● **DATASET EXTRACT**:
═══

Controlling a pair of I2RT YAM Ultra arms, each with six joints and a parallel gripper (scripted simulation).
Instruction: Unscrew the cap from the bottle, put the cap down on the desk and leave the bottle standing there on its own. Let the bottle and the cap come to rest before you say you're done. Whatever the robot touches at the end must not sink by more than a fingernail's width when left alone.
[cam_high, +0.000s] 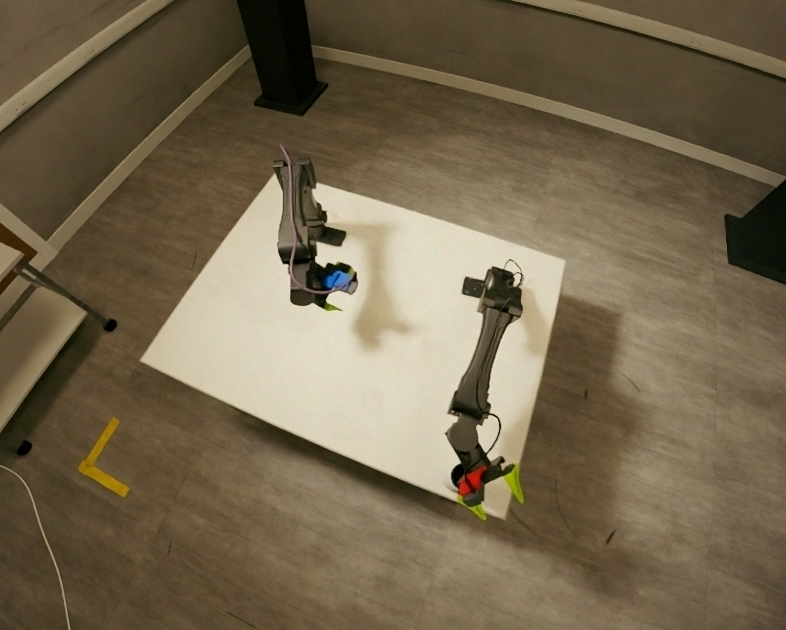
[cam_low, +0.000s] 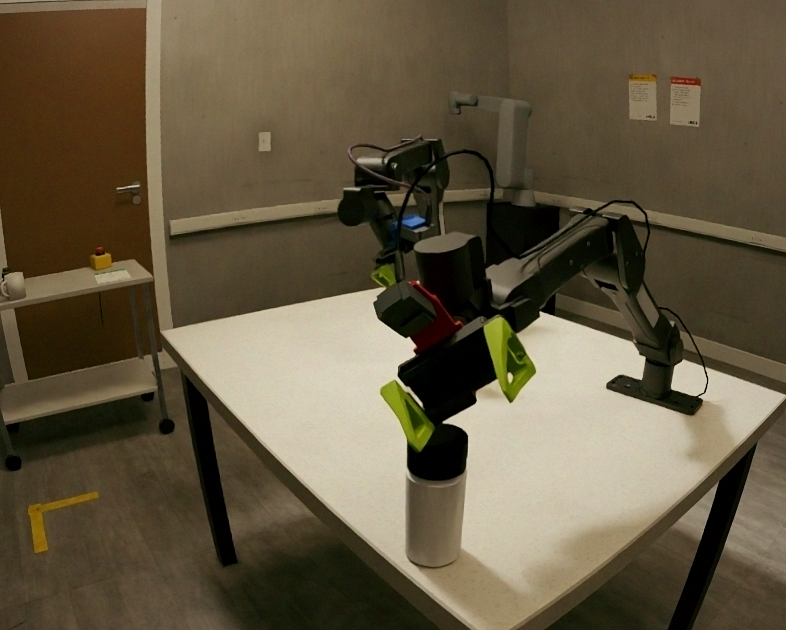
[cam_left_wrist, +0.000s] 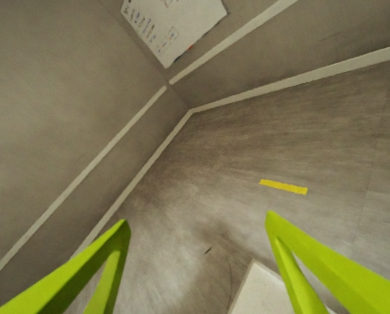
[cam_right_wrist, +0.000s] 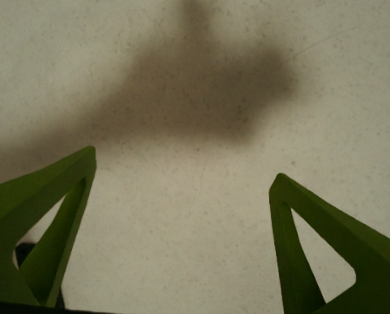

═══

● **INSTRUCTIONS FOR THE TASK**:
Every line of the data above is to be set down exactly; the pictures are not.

● **REPLY TO THE EXERCISE**:
Controlling a pair of I2RT YAM Ultra arms, each with six joints and a parallel gripper (scripted simulation).
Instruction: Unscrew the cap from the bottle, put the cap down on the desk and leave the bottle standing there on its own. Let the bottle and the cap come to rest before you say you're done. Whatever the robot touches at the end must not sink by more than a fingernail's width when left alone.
[cam_high, +0.000s] 
[cam_low, +0.000s] 
[cam_left_wrist, +0.000s] 
[cam_right_wrist, +0.000s] 

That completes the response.